彼がボールを持つことの重要性は、彼が実行するパスの数が多いことに反映されています。チアゴはリーグで90分当たり101.1回(昨シーズンは86.8回)のパスを実行しており、90.4%のパス成功率を誇っていて、彼がどのように“ポゼッション”を求め主導権を握ろうとしているのかを示しています。彼は良い意味で、コントロール教信者であり、ボールを保持しバイエルンがピッチ上を移動する場所を操る上で大きな役割を果たしました。
バイエルンのボックスビルドアップとライン間
普通、彼は攻撃の組み立てである“ビルドアップ”の局面において中盤の深い位置にポジショニングしてセンターバックからボールを引き出す選手ではありません。バイエルンにとってこの役割を担うのはシャビ・アロンソやアルトゥーロ・ビダルです。代わりに、彼は最初の“ボール前進”が達成された(ビルドアップで相手の1列目のディフェンスであるフォワードの選手のプレッシングを剥がしてボールを前に繋げる)後に、“ライン間”(相手のDFラインとMFラインの間のスペース)でボールを引き出そうとします。それだけではなく、バイエルンのディフェンダーが持つ相手のラインを分断する能力の高さによって、彼らがボールを持っていても(中盤の選手にボールが渡る前でも)中盤でより多くの縦パスのコースを作ることができます。

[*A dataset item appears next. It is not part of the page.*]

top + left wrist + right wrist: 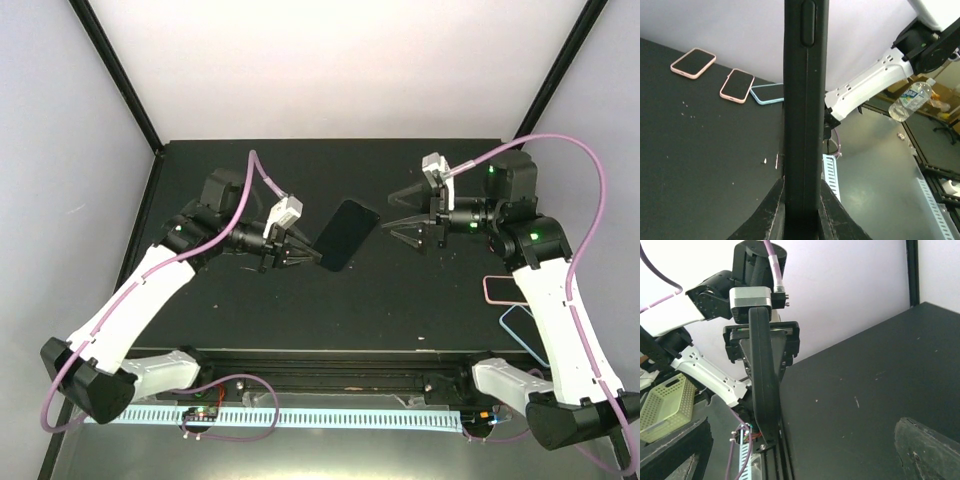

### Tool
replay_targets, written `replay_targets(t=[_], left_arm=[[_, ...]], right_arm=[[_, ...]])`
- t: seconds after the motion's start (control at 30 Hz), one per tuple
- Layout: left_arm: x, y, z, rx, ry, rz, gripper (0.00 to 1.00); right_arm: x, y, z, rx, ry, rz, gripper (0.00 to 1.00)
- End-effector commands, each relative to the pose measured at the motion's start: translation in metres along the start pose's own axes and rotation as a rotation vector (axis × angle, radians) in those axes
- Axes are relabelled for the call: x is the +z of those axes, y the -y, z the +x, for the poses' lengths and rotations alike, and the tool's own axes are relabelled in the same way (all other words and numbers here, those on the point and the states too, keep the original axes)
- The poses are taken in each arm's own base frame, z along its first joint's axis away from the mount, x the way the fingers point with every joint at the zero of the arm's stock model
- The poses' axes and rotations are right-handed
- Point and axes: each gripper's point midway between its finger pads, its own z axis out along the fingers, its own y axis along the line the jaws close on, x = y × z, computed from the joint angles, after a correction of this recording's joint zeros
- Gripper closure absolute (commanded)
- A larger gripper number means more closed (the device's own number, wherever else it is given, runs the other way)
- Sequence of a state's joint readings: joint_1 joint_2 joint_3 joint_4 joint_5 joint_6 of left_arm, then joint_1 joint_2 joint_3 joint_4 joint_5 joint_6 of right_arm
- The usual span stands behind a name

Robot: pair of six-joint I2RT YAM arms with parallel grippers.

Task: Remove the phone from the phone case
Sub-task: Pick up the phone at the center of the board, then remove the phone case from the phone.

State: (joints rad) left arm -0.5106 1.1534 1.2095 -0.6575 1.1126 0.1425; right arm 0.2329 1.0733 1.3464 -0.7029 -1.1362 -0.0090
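Note:
A black phone hangs tilted above the middle of the table, held at its lower left corner by my left gripper. In the left wrist view it stands edge-on, and a thin seam runs down the side of the black phone case. Both fingers of the left gripper press on it. My right gripper hovers just right of the phone, wide open and holding nothing. In the right wrist view the phone is seen edge-on ahead, with one finger low at the right.
Cased phones lie at the table's right edge, a pink one and a blue one. The left wrist view shows two pink ones and the blue one. A water bottle and a green basket sit off the table.

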Motion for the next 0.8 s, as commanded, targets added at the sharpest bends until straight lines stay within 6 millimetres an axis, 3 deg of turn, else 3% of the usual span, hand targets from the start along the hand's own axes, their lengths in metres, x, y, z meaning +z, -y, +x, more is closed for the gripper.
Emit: replay_targets(t=[0.0,0.2,0.37,0.63,0.77], left_arm=[[-0.004,0.011,-0.016,0.116,0.014,0.041,0.99],[0.001,0.003,-0.018,0.107,0.002,0.054,0.99],[0.003,-0.001,-0.018,0.087,-0.005,0.064,0.99],[0.005,-0.004,-0.007,0.077,-0.039,0.066,0.99],[0.005,-0.005,-0.006,0.084,-0.049,0.063,0.98]], right_arm=[[0.009,-0.01,0.008,0.038,-0.03,-0.083,0.0],[0.024,-0.013,0.015,0.042,-0.075,-0.137,0.05],[0.033,-0.011,0.021,0.066,-0.101,-0.155,0.24],[0.039,-0.01,0.021,0.121,-0.101,-0.189,0.47],[0.043,-0.003,0.026,0.143,-0.116,-0.185,0.65]])
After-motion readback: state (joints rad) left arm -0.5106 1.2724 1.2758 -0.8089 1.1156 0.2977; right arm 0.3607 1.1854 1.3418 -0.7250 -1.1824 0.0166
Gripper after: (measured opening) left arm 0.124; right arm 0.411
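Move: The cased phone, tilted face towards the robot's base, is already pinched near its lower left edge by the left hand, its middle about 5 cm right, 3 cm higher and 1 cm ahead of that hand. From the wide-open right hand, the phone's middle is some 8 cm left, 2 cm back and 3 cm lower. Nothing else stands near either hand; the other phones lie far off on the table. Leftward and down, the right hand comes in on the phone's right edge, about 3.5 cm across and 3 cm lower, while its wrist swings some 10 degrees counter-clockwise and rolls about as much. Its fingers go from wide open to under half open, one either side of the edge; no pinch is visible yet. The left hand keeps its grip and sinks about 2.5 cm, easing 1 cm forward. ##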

サイドバックがビルドアップの出口となると、チアゴはピッチのボールサイドに移りパスコースを作ってサポートします。それは彼がピッチの高い位置でウイングの選手とともに頻繁に行う動きのパターンであり、また中盤の低い位置でも同様に“ハーフスペース”(Half-Space:ピッチを縦に5分割した時のウイングスペースとセンタースペースの間のレーン)へスライドして数的優位を生み出す動きのパターンです。それによって通常、彼がマークされずにフリーとなってボールを中盤に繋げることができるか、彼が追跡されて他のスペースがオープンとなり他の選手が利用できるか、どちらかの効果があります。チアゴの動きが相手に“解決しなければならない問題”を提示し、相手に“決断”を強いることになります。
引用:戦術とは問題を解決する行為である—坪井健太郎氏
人とボールを斜めに動かすハーフスペースを活用して、相手の視野を動かす – FourThreeThree https://t.co/JCdn29jf3x
— ぱこぱこ・へめす (@tenchan433) March 4, 2017
ボールの保持と前進の側面だけでなく、彼のアタッキングサードでの創造性もキーとなっています。ゴールやアシストの数自体はそれほどでもありませんが、それでもまずまずの結果です。
代わりに、常に半身でプレーし、“ライン間”のスペースでボールを引き出し、狭いエリアでチームメイトとワンツーをして相手をかわす能力にあります。彼のパスは滑らかで正確です。
チアゴは幅広いスキルを持っており中盤のあらゆるエリアで伸びやかにプレーすることができるので、ビルドアップの局面を助けるために少し低い位置に落ちたり、アタッキングサードでライン間にギャップを見つけたり、彼はどちらでも実行することができます。陣形と戦術的団結が非常に重視されている中で、選手には多くの局面で自由が与えられることは稀です。